Member of the Michigan Senate from the 36th district
- In office January 1, 1991 – December 31, 1994
- Preceded by: Connie Binsfeld
- Succeeded by: George A. McManus, Jr.

Member of the Michigan House of Representatives from the 106th district
- In office January 1, 1983 – December 31, 1990
- Preceded by: Steve Andrews
- Succeeded by: Beverly A. Bodem

Personal details
- Born: John Douglas Pridnia March 16, 1943 Detroit, Michigan, U.S.
- Died: November 17, 2016 (aged 73) Port Austin, Michigan, U.S.
- Party: Republican
- Spouse: Lisa Dailey (1997 - his death)
- Alma mater: Macomb Community College Wayne State University
- Occupation: businessman

= John Pridnia =

American politician

John Douglas Pridnia (March 16, 1943 – November 17, 2016) was an American politician in the state of Michigan.

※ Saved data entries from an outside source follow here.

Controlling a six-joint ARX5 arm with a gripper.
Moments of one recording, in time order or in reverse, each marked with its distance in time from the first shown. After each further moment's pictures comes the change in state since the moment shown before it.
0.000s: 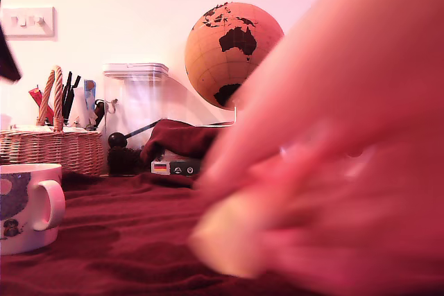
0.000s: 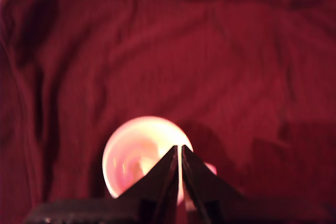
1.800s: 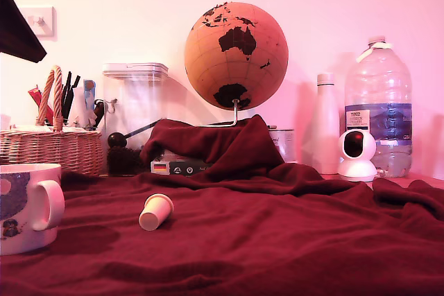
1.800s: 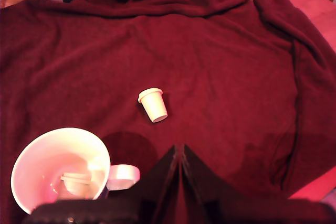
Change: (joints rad) arm -0.249 -0.230 -0.149 0.111 -0.020 -0.079
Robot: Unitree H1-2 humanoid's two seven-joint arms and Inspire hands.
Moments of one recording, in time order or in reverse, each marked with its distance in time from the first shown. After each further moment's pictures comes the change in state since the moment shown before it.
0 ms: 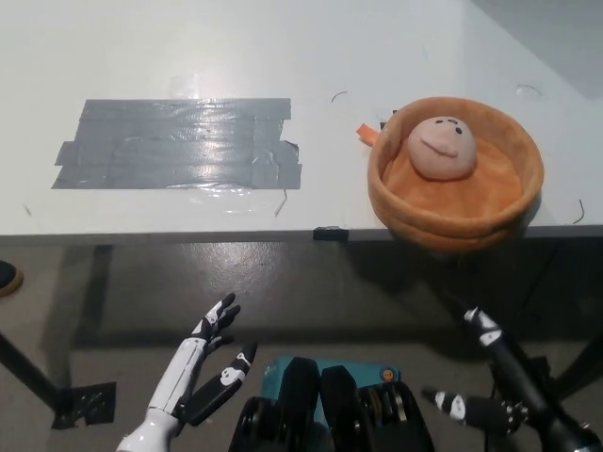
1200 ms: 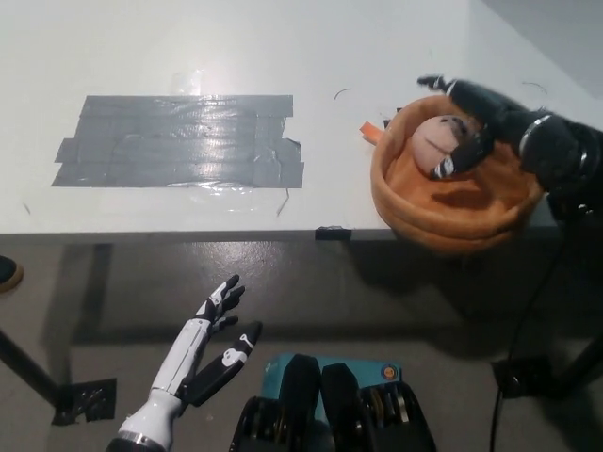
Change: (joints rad) left_arm -0.052 0.001 0.001 0.002 0.004 0.001 -0.007; right_arm -0.958 -0.149 0.272 0.666 -0.123 0.421 0.323
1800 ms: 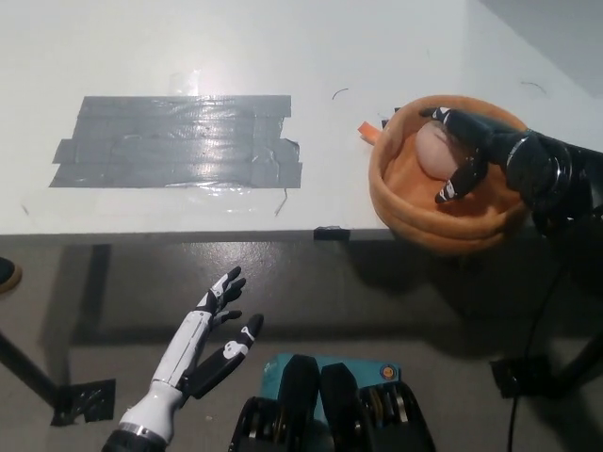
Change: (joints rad) left_arm -0.019 0.002 0.000 0.000 0.001 -0.001 -0.003; right_arm 0.000 0.005 0.063 0.043 -0.075 0.040 0.024
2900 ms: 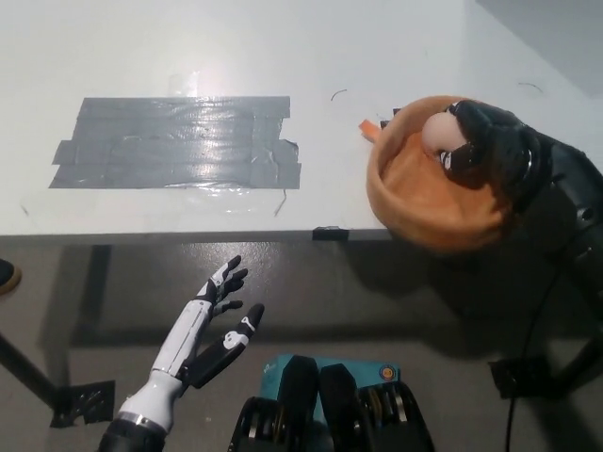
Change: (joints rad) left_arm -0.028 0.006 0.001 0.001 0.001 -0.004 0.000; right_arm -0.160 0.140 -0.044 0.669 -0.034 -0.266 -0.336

Pridnia was born in Detroit, Michigan and attended Macomb Community College and Wayne State University. A Republican, he represented the 106th district in the Michigan House of Representatives from 1989 to 1990 and the 36th District in the Michigan Senate from 1991 to 1994 (36th district). In 2016, it was announced that he had amyotrophic lateral sclerosis (ALS).

Pridnia died on November 17, 2016, aged 73.